По сути, вам нужно иметь цикл по сгенерированному списку, используя что-то, что выводит полный путь для каждого из пяти файлов.https://unix.stackexchange.com/a/240424/162359может быть хорошим началом.
(не проверено, просто грубый набросок )Что-то вроде:
for bkp in $(ssh ${server} "find ${absolute_path_remote_dir} -type f -exec stat -c '%X %n' {} \; | sort -nr | awk 'NR==1,NR==5 {print $2}'")
do
scp -r ${bkp} logs/ios
done
В rsync также может быть некоторая опция, которая поможет вам сделать то, что вы хотите, более элегантно.
Когда ты бежал:
scp -r ${server}:${server_dir}/$(ssh ${server} "ls -t ${server_dir} | head -5")

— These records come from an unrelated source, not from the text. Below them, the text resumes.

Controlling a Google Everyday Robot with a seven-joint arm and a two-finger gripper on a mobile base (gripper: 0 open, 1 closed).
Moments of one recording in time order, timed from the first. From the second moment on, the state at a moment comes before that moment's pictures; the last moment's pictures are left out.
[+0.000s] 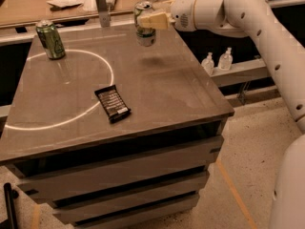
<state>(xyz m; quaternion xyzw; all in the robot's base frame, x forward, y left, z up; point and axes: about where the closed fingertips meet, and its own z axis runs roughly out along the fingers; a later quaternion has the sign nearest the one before) 0.756 0.000 0.988 -0.43 0.64 0.30 0.56</state>
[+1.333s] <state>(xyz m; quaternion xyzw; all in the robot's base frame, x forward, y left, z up) 0.629 0.044 0.917 -0.48 0.60 0.43 0.47</state>
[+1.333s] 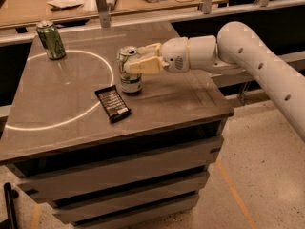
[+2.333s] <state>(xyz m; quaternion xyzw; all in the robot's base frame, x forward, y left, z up) 0.611 0.062 0.922 -0.52 0.56 0.45 0.46</state>
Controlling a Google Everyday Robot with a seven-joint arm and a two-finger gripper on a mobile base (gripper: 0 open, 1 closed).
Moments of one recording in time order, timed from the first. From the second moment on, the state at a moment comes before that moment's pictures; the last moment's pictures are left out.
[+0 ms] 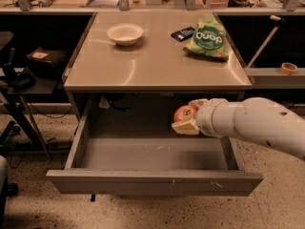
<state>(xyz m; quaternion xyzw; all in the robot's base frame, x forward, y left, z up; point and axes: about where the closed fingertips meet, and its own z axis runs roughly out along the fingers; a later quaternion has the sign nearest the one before) 0.555 -0.112 0.761 -0.41 0.80 0.04 0.44</state>
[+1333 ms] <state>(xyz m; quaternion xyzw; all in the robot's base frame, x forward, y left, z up) 0.591 -0.114 0.646 -0.34 0.84 0.24 0.35</state>
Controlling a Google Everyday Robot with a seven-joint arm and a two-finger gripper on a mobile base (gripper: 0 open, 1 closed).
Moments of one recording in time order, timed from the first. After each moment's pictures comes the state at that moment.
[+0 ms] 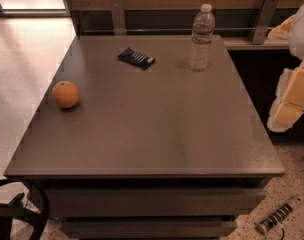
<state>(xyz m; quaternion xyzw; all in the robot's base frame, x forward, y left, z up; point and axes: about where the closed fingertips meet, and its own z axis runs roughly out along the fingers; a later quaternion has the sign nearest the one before) 0.438 -0.214 0.986 -0.60 0.78 -0.05 0.17</state>
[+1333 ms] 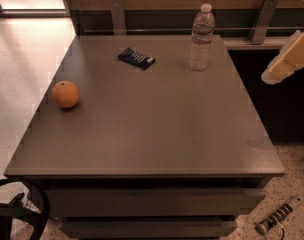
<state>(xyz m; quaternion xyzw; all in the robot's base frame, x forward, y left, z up) 0.520 -0.262 1.017 -0.47 0.82 -0.08 0.33</state>
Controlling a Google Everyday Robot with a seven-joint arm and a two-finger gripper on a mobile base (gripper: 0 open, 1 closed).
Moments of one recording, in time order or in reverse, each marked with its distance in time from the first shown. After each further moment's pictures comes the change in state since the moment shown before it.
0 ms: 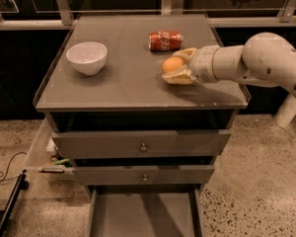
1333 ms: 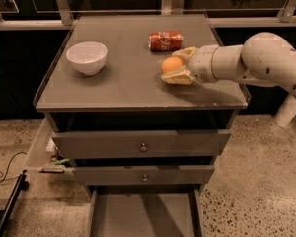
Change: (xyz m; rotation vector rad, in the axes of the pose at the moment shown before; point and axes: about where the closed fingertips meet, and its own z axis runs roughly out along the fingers) arm 0.000 0.000 0.000 0.000 0.000 0.000
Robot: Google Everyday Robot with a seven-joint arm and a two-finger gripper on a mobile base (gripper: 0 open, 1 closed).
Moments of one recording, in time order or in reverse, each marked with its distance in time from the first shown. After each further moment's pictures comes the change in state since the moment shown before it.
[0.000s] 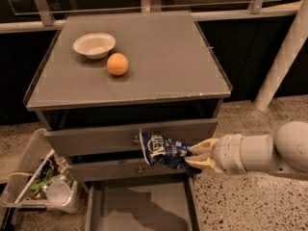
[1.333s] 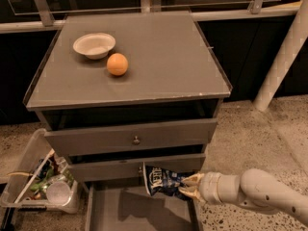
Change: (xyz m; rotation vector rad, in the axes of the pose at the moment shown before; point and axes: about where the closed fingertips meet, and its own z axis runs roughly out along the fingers) arm 0.161 0.029 0.124 0.002 0.043 0.024
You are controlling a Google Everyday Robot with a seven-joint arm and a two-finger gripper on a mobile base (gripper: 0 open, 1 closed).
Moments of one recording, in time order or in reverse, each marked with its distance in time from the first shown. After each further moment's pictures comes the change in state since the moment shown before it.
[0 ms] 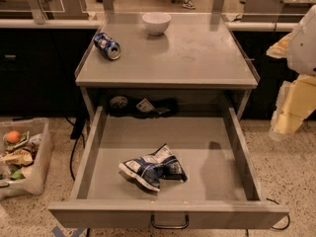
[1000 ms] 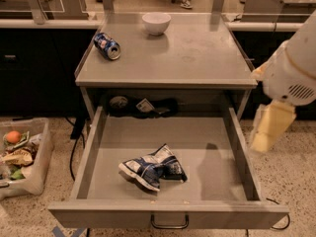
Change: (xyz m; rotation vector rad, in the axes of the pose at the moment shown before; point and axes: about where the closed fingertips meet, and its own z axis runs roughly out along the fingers) arm -0.003 0.011 0.057 -0.038 -0.010 0.023
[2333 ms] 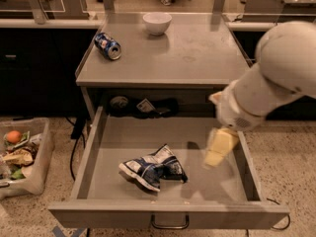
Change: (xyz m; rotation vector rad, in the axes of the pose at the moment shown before) arm -0.043 0.008 0.101 -0.019 -0.135 -0.031
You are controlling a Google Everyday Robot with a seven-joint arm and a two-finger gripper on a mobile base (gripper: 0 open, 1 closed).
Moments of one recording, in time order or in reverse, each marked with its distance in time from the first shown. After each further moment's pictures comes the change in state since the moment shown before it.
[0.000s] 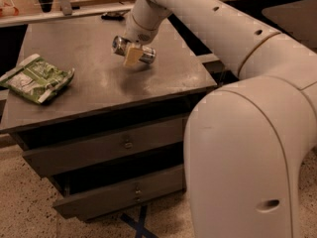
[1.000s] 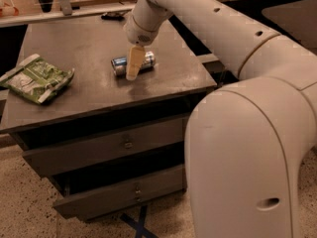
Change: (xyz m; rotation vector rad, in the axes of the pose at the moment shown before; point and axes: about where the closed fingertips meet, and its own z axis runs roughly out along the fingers) arm -0.002 0.003 0.002 -0.012 -0.020 0.012
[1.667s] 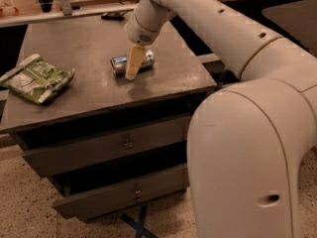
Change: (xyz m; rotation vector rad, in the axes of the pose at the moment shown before) arm 0.000 -0.003 -0.001 0.004 -0.042 0.026
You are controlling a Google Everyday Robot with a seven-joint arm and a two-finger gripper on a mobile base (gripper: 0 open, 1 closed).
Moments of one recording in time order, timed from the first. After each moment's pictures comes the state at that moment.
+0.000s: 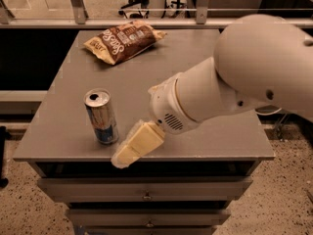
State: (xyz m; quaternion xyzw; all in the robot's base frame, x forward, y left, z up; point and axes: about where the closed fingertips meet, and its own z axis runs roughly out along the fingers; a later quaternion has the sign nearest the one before) arm 0.422 0.031 0.896 -0.53 0.76 0.21 0.32
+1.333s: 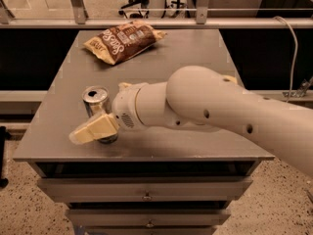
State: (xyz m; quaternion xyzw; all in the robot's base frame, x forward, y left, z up) arm 0.489 0.121 0.871 -0.43 0.73 0.28 0.44
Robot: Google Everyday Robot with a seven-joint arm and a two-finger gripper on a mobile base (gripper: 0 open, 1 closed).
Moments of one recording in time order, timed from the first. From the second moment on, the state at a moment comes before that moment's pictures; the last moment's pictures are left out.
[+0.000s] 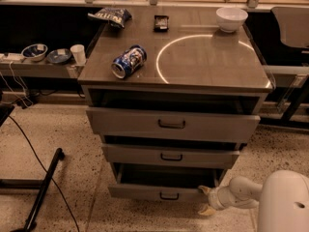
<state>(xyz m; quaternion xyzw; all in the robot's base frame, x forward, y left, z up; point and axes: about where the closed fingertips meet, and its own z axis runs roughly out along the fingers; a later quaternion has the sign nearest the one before) 0.494 -0.244 0.177 -0.65 0.70 0.15 0.24</state>
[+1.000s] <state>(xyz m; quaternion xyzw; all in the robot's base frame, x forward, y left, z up) 0.459 -0.234 0.221 -0.69 0.67 0.14 0.26</state>
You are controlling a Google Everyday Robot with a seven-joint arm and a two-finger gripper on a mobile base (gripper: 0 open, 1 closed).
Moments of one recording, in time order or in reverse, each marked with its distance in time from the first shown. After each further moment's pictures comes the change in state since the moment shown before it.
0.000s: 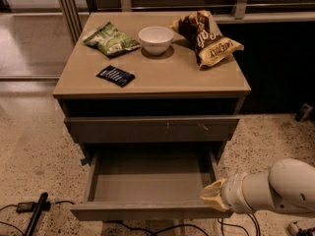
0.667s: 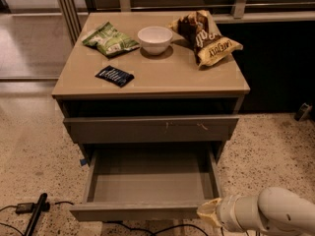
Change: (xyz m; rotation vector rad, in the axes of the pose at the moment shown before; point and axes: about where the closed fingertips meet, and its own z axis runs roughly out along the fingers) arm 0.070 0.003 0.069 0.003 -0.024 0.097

... первая (важная )вещь, которая произошла, заключалась в том, что ваша локальная оболочка начала интерпретировать подстановку команд здесь:
$(ssh ${server} "ls -t ${server_dir} | head -5")
Приведенная выше подстановка команд в основном делает то, что вы думаете, за исключением того, что она прерывается, как только в имени файла появляется пробел или новая строка (или табуляция ). Например, у вас могут быть эти 5 последних файлов:
temp fileabcd
ssh... ls -t | head -5даст вам:
a
b
c
d
temp file
... но подстановка команды удаляет новые строки из вывода, оставляя вам возвращаемую строку:
a b c d temp file
... которое теперь неотличимо от настоящих, оригинальных имен файлов.

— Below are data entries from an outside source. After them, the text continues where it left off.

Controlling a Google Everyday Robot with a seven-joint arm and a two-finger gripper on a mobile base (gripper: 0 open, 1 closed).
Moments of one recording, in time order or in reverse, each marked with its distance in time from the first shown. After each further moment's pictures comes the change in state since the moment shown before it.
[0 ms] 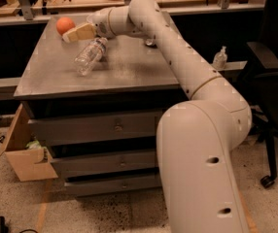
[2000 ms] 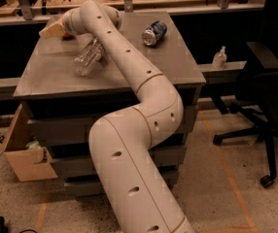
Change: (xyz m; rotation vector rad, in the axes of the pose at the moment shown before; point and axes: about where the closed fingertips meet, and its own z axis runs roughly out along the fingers) arm 0.000 -0.040 0.131 0.239 0.079 -0.008
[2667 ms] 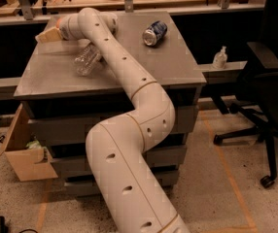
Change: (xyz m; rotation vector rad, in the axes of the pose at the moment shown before) arm 0.012 0.013 0.022 -0.035 -0.025 0.026
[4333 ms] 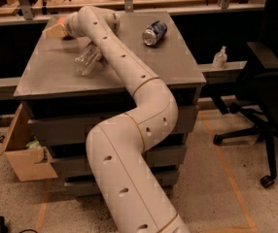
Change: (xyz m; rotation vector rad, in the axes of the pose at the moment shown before) arm 0.006 -0.033 -0.011 0.123 0.052 0.106
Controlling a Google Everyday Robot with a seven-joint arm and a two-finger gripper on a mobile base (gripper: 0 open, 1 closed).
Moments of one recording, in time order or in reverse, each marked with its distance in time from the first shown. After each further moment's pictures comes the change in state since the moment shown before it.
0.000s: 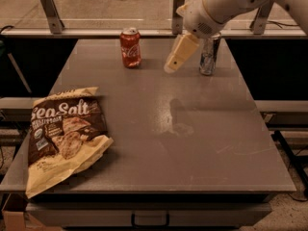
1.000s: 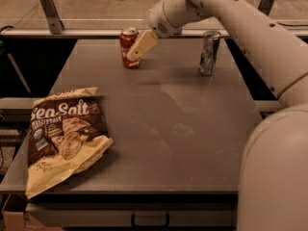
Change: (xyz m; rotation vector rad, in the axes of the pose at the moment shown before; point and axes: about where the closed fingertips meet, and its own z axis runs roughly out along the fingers) arm -0.054 -0.055 0.121 -0.018 -0.196 0.124
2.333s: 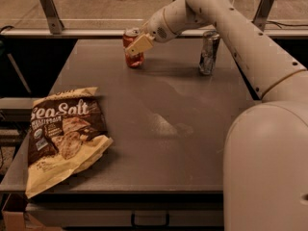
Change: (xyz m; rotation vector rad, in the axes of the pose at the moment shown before) arm 0.005 0.005 0.031 -0.125 -0.081 0.101
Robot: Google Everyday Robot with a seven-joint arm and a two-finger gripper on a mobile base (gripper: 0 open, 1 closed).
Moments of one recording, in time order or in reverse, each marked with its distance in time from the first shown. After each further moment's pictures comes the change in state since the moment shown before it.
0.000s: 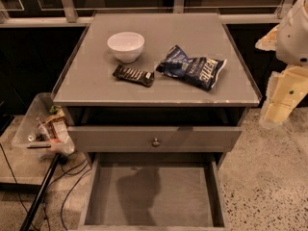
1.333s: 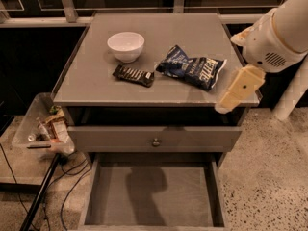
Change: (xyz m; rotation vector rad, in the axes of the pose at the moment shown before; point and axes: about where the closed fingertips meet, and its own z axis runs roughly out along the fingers) arm -0.051 -0.040 0.044 0.105 -0.248 0.077
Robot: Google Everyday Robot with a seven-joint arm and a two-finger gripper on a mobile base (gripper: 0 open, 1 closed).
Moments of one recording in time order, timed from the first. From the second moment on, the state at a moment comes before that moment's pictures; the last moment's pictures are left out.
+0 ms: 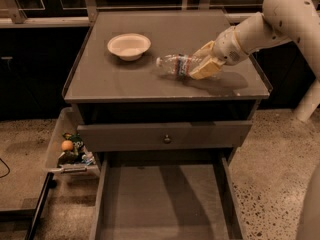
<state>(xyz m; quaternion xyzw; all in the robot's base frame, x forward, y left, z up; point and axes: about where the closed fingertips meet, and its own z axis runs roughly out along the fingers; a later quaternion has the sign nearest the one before) 0.681 -0.131 0.860 -0.61 0.69 0.17 0.35</state>
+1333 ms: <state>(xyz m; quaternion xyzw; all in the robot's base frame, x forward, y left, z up) 0.519 -0.182 0.821 -0.61 0.67 0.12 0.40</state>
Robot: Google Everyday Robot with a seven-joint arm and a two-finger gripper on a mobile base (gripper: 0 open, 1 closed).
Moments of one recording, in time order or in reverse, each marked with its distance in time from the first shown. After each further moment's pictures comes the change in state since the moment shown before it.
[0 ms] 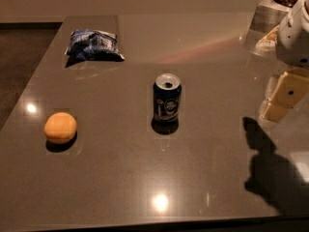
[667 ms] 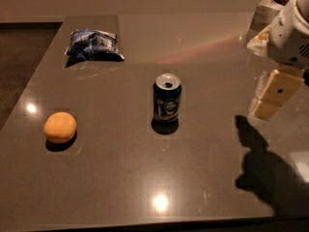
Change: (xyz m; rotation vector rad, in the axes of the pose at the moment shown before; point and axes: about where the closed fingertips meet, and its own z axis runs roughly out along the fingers) arm -0.016 -0.001 0.005 -0.013 -0.047 -0.005
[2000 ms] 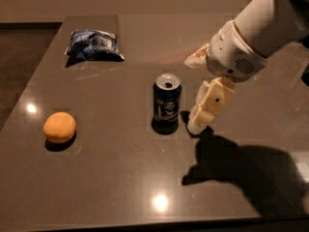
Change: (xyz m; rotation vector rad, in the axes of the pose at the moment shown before) arm -0.101 0.031 0.055 -0.217 -0.329 -0.082
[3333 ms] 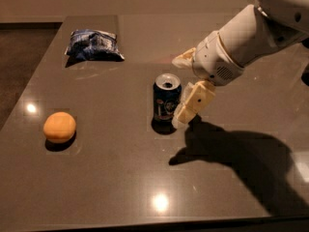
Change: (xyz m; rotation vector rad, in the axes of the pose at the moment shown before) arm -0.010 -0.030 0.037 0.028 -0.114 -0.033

Вы можете никогда не встретить такое имя файла, но безопаснее считать себя в безопасности и никогда не быть укушенным, чем наоборот.

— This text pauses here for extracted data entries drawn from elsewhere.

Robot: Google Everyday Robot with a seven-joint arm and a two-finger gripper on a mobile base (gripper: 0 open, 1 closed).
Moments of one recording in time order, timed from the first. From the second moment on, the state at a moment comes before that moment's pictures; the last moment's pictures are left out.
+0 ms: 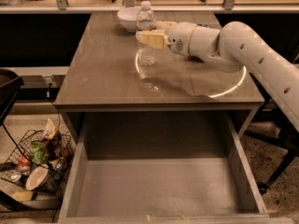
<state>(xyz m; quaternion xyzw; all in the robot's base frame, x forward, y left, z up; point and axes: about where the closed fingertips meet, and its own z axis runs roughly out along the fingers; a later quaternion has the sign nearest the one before) 0.729 -0.015 0.937 -0.35 0.63 0.34 0.60</state>
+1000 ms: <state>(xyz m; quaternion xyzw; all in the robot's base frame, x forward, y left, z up) 0.728 -0.007 0.938 -0.36 0.63 0.34 0.60</state>
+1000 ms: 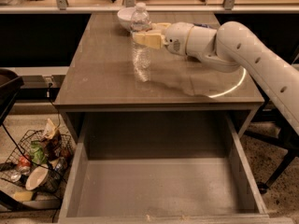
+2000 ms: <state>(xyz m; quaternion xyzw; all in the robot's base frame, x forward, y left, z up) 0.634 0.000 1.008 -0.45 0.58 0.38 0.56</state>
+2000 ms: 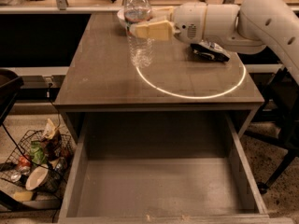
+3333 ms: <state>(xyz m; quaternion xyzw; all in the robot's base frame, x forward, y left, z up) 0.441 -0.138 0.935 -0.40 0.63 0.31 0.59</state>
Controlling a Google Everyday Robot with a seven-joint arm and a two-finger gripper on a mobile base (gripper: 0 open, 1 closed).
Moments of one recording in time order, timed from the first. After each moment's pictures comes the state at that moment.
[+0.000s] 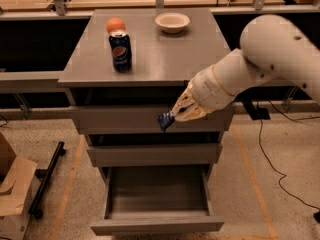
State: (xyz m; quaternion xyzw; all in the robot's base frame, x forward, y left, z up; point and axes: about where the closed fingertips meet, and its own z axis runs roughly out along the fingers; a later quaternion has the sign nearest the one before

В результате я бы предложил направление, в котором вы безопасно извлекаете имена файлов в локальную систему, а затем специально извлекаете их:
server=server-name-here ## replace with your values
server_dir=/tmp ## replace with your values
files=($(ssh "$server" "zsh -c 'print -N -- ${server_dir}/*(om.[1,5])'" 2>/dev/null ) )
for f in ${files[1,5]}
do
scp "${server}:${f}" logs/ios
done
Самое сложное — получить удаленный список пяти последних -измененных файлов. Здесь я подключаюсь к серверу по ssh и вызываю zsh, чтобы использовать его обширный механизм подстановки для возврата:
- файлы из каталога ${server _}
- которые
oупорядочены поmвремени модификации - и обычные файлы(
.) - и только первые пять:
[1,5]
Команда zsh, встроенная -в print, используется здесь для возврата нулевого -разделенного --и нулевого -завершенного списка результирующих файлов. Эта строка, содержащая нуль -, передается обратно через ssh к zsh, который разбивает строку на пустые значения и присваивает содержимое массиву files.
Затем мы перебираем этот массив, стараясь захватить только первые пять элементов (, так как шестой имеет нулевое значение ),затем вызовите scpдля каждого из этих файлов по очереди.
Если вы хотите, вы можете тщательно создать строку имен удаленных файлов(${server}:${file1} ${server}:${file2}...)и вызвать scpтолько один раз. Возможно,:
scp ${server}:${(qq)^files[1,5]} logs/ios
... так как это указывает zsh добавить перед первыми пятью элементами массива строку (${server}, которая заменяется вашим реальным именем сервера, за которым следует двоеточие ). Любые имена файлов из массива заключаются в кавычки.
Как сказал hhoke1, у вас отсутствует абсолютный путь.
ls -t | head -5 | xargs readlink -f
Это должно дать вам абсолютный путь для scp, но похоже readlinkне может прочитать ввод из канала, поэтому я использовал xargs.